## Introduction to Metric Semantics

Our focus is on the *semantics* of *programming* and *specification
languages*. Over the years, various different approaches to give semantics to these
languages have been put forward. We restrict ourselves to the *operational* and
the *denotational* approach, two main streams in the field of semantics.
Two notions which play an important role in this course are *(non)determinism*
and *(non)termination*. Nondeterminism arises naturally in concurrent languages
and it is a key concept in specification languages. Nontermination is usually caused
by recursive constructs which are crucial in programming.

The operational models are based on *labelled transition systems*. The definition
of these systems is given by structural induction on the language. This approach has
been advocated in

- G.D. Plotkin.
A Structural Approach to Operational Semantics.
Report DAIMI FN-19, Aarhus University, Aarhus, September 1981.

*Metric spaces* are an essential ingredient of our denotational models. We
exploit the metric structure to model recursive constructs and to define operators on
infinite entities. Furthermore, we also employ the metric structure to relate
operational and denotational models for a given language. A textbook on this metric
approach, covering a large variety of programming notions and providing illuminating
bibliographic remarks, is

- J.W. de Bakker and E.P. de Vink.
*Control Flow Semantics*.
Foundations of Computing Series. The MIT Press, Cambridge, 1996.

Besides metric spaces, various other mathematical structures, including ordered
spaces, are used in denotational semantics, as is shown in, e.g.,
- G. Winskel.
*The Formal Semantics of Programming Languages: an introduction*.
Foundations of Computing Series. The MIT Press, Cambridge, 1993.

On the basis of four toy languages, we develop some general theory for defining
operational and denotational semantic models and for relating them.
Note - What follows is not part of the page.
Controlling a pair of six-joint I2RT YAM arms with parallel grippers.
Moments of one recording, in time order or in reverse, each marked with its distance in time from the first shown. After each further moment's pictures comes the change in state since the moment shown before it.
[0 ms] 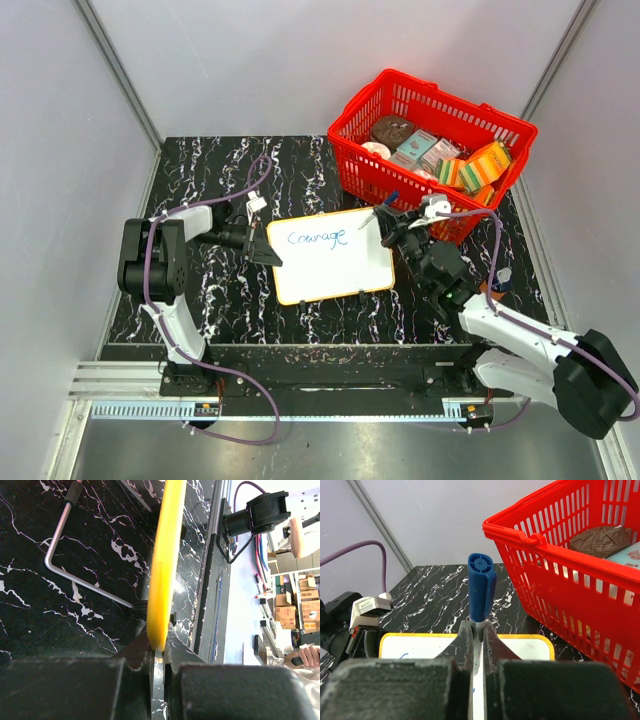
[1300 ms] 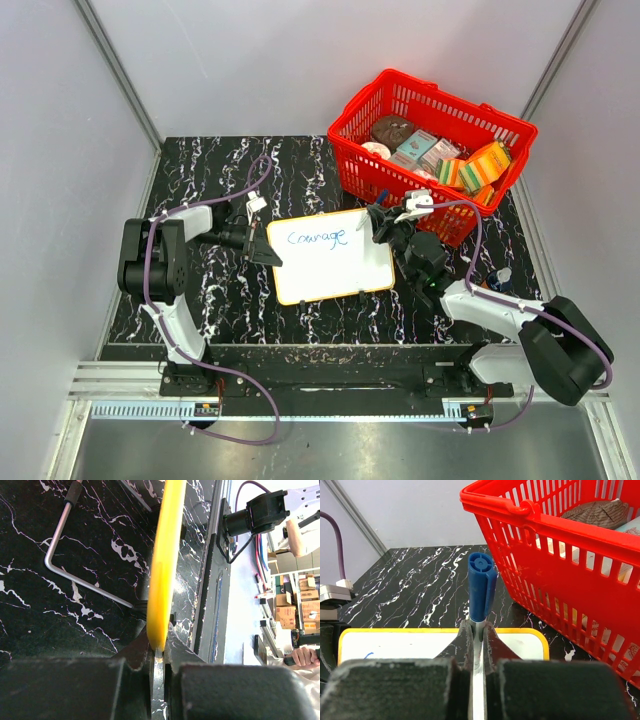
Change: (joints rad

This theory is
applicable to a wide variety of languages. We start with a very simple deterministic
and terminating imperative programming language. By adding the recursive while
statement, we obtain a deterministic and nonterminating language. Next, we augment
the language with the parallel composition resulting in a bounded nondeterministic and
nonterminating language. Finally, we add some timed constructs. We obtain an unbounded
nondeterministic and nonterminating specification language.